YOUR OBJECTIVE: All of the lines below are to be transcribed faithfully, with pictures excluded from the copy.
=== Begin Enclosure ===
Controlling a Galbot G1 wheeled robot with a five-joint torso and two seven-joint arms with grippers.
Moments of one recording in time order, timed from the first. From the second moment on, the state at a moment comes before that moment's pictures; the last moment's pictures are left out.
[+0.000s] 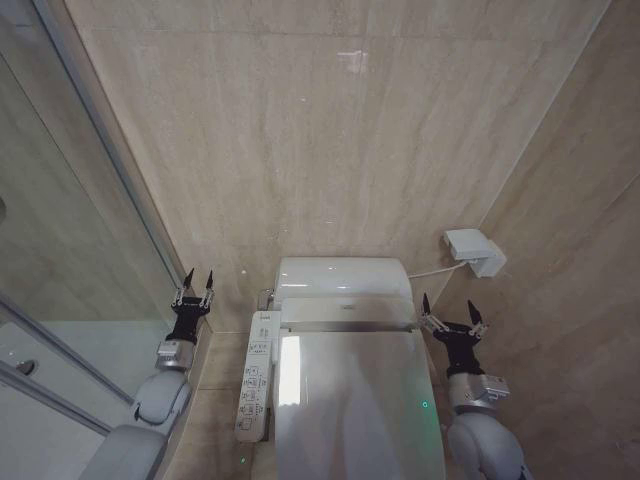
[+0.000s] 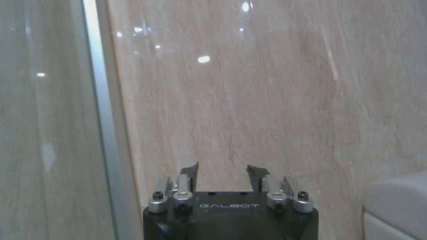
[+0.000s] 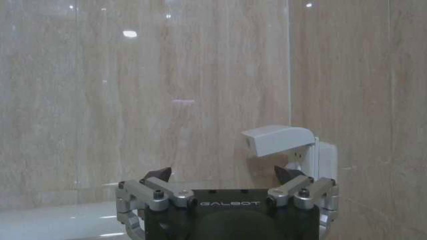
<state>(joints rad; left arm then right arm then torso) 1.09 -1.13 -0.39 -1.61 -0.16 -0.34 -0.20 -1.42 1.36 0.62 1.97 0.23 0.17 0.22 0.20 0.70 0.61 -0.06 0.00</state>
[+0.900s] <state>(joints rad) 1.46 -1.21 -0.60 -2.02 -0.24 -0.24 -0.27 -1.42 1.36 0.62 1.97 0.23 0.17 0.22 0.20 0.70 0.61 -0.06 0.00</state>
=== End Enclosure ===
EXERCISE OUTPUT:
Controlling a Galbot G1 wheeled robot with a five-joint torso and two seven-joint arms with grippers.
Moments of one recording in time order, timed from the first. From the second moment on, the state at a moment comes before that moment's pictures; the last moment's pictures are left out.
[+0.000s] 
[+0.000s] 
[+0.000s] 
<state>(joints rad; left arm then right arm then torso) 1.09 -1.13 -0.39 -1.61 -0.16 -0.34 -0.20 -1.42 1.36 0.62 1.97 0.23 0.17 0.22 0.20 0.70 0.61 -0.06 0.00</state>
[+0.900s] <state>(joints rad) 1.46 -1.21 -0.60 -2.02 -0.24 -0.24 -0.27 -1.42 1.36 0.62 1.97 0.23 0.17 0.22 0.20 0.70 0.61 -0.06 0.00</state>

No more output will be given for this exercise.